Take the entries below and reproduce exactly the portion that begins at the line containing "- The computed" and ends at the line containing "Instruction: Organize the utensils", keeping both ends, dropping pictures, and adding nothing else.

########################################

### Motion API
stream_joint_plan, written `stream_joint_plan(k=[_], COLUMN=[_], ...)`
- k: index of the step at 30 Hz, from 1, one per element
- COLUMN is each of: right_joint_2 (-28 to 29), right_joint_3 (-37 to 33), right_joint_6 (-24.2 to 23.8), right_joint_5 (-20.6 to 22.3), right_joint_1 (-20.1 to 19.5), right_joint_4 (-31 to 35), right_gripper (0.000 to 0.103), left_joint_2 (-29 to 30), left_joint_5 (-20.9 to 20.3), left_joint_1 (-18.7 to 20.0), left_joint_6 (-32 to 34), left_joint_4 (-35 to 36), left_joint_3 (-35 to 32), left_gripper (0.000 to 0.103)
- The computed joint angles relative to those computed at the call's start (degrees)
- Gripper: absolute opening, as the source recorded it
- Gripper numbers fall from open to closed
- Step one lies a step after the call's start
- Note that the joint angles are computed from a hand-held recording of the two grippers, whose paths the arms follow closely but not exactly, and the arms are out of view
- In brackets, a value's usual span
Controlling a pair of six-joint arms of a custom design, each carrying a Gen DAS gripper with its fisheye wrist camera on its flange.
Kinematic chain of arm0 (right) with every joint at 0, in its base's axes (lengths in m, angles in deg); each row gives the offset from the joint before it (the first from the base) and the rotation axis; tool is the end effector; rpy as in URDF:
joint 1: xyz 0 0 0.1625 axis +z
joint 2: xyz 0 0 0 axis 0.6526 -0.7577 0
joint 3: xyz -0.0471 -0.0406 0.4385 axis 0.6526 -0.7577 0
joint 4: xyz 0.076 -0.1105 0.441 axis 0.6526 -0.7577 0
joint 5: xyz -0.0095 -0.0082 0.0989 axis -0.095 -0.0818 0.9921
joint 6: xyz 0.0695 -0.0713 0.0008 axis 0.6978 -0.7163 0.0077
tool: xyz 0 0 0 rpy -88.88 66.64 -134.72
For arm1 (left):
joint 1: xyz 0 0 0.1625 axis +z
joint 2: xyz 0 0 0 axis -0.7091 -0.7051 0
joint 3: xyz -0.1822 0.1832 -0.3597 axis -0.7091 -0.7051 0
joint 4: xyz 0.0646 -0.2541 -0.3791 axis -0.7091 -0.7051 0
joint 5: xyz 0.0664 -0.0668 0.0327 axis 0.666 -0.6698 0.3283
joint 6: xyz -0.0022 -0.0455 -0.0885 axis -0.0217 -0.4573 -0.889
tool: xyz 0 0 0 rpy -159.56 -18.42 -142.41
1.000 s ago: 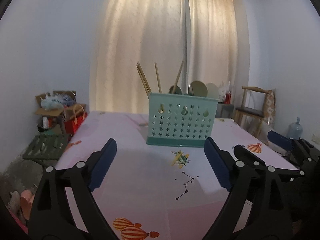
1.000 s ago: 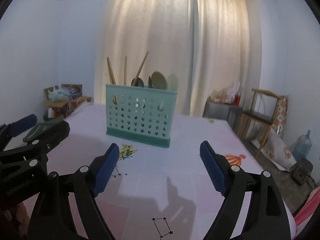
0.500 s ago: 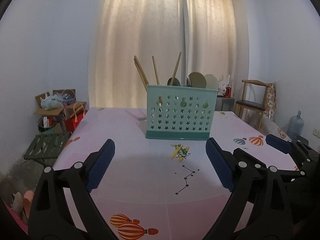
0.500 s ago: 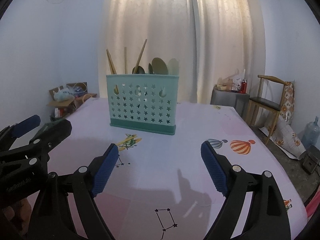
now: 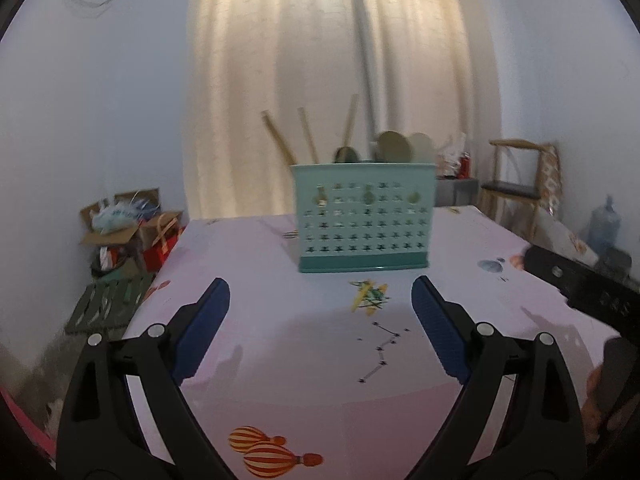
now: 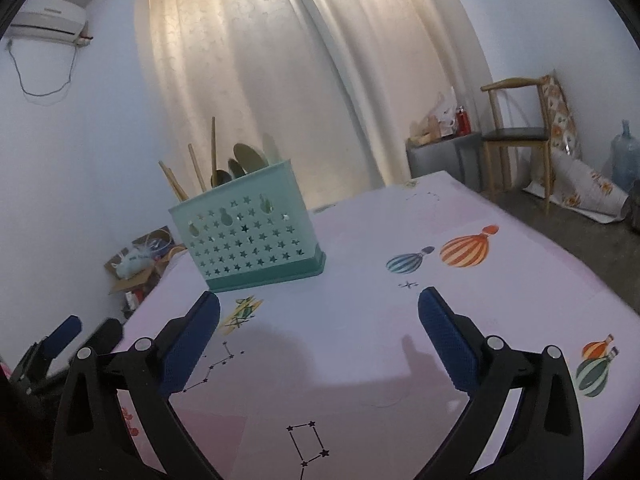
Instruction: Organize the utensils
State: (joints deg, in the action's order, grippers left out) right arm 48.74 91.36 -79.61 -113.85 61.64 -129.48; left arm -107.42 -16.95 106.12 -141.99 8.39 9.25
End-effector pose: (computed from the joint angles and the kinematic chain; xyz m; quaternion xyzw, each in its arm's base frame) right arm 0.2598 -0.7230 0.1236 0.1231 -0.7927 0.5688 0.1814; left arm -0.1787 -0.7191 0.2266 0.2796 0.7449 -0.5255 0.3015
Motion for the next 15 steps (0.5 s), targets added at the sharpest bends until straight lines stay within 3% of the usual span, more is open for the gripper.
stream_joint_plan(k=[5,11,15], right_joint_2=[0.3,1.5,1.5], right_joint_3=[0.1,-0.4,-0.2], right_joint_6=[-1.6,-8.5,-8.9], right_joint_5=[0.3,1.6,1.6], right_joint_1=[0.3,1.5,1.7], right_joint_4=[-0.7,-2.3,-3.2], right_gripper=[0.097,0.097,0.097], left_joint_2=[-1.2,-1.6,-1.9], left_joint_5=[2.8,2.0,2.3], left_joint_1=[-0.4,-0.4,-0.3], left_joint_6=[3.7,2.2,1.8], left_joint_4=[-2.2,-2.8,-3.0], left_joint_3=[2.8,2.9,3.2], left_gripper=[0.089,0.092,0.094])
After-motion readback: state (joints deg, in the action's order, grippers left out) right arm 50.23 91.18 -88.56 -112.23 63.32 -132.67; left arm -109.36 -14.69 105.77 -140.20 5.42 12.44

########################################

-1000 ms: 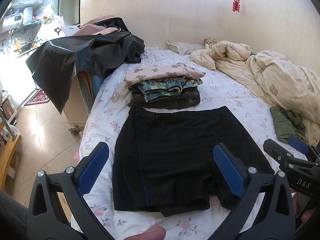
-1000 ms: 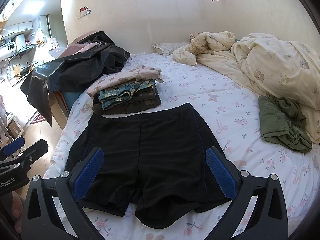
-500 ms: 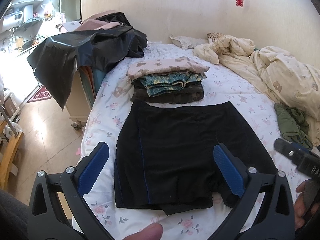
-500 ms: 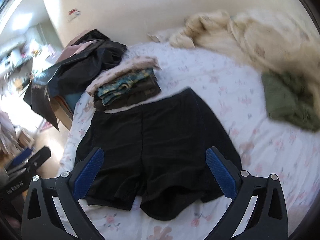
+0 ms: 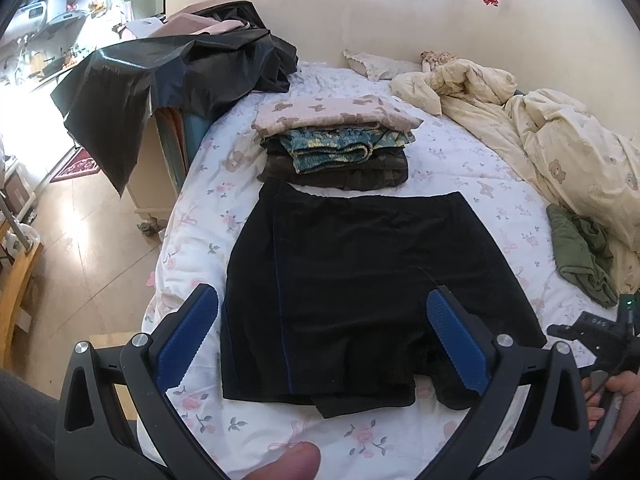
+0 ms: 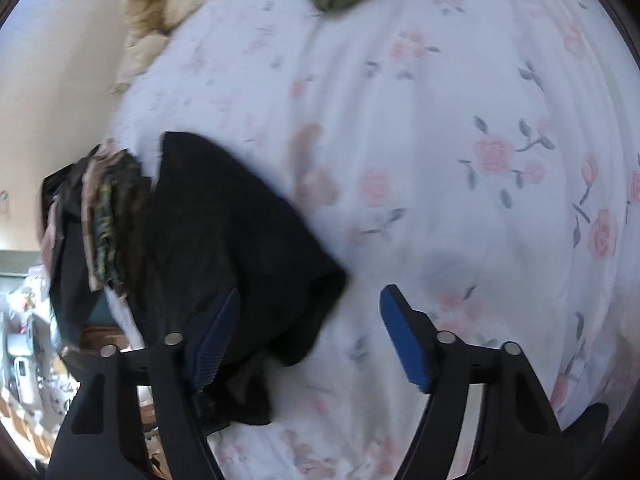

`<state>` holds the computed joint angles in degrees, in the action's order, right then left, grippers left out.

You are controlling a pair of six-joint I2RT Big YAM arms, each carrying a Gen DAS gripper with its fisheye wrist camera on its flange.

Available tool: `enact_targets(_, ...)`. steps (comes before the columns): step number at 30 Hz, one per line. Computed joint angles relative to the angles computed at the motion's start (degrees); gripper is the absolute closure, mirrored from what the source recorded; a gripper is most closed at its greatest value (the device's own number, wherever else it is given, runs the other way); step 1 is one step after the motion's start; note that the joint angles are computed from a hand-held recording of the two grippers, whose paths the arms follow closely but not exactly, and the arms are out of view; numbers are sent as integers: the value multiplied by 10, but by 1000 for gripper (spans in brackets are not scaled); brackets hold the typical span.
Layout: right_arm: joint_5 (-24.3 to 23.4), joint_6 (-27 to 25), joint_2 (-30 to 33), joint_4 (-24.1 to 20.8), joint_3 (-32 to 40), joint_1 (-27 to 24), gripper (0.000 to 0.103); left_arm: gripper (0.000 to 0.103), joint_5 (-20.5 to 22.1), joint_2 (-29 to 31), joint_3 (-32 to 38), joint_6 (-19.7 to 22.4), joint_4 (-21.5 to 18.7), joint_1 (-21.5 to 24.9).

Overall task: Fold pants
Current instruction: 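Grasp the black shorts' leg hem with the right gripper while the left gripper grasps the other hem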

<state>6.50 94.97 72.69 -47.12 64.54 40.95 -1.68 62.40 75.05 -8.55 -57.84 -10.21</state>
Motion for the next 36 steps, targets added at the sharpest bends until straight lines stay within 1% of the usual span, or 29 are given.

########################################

_Reply_
- The computed joint angles relative to those computed at the call's start (degrees)
- Gripper: absolute opening, as the source recorded it
- Gripper numbers fall from open to closed
- Step one lies a step after the call's start
- Note that the joint angles are computed from a hand-held recording of the two grippers, whose paths the arms follow closely but not exactly, and the arms are out of view
- In brackets, a value's usual span
Controlling a pair of six-joint arms of a custom design, each carrying a Gen DAS gripper with its fisheye wrist camera on its flange.
Kinematic chain of arm0 (right) with every joint at 0, in its base's axes (lengths in m, angles in deg); each row gives the offset from the joint before it (the first from the base) and the rotation axis; tool is the end effector; rpy as in URDF:
joint 1: xyz 0 0 0.1625 axis +z
joint 2: xyz 0 0 0 axis 0.6526 -0.7577 0
joint 3: xyz -0.0471 -0.0406 0.4385 axis 0.6526 -0.7577 0
joint 4: xyz 0.076 -0.1105 0.441 axis 0.6526 -0.7577 0
joint 5: xyz -0.0095 -0.0082 0.0989 axis -0.095 -0.0818 0.9921
joint 6: xyz 0.0695 -0.0713 0.0008 axis 0.6978 -0.7163 0.0077
tool: xyz 0 0 0 rpy -88.88 66.64 -134.72
For arm1 (left):
joint 1: xyz 0 0 0.1625 axis +z
joint 2: xyz 0 0 0 axis -0.7091 -0.7051 0
joint 3: xyz -0.1822 0.1832 -0.3597 axis -0.7091 -0.7051 0
joint 4: xyz 0.0646 -0.2541 -0.3791 axis -0.7091 -0.7051 0
joint 5: xyz 0.0664 -0.0668 0.0327 axis 0.666 -0.6698 0.3283
joint 6: xyz -0.0022 -0.0455 -0.0885 axis -0.0217 -0.4573 -0.889
tool: xyz 0 0 0 rpy -159.56 -18.42 -142.41
1.000 s ago: 
1.000 s ago: 
0.500 s ago: 
0.500 s ago: 
now: 
now: 
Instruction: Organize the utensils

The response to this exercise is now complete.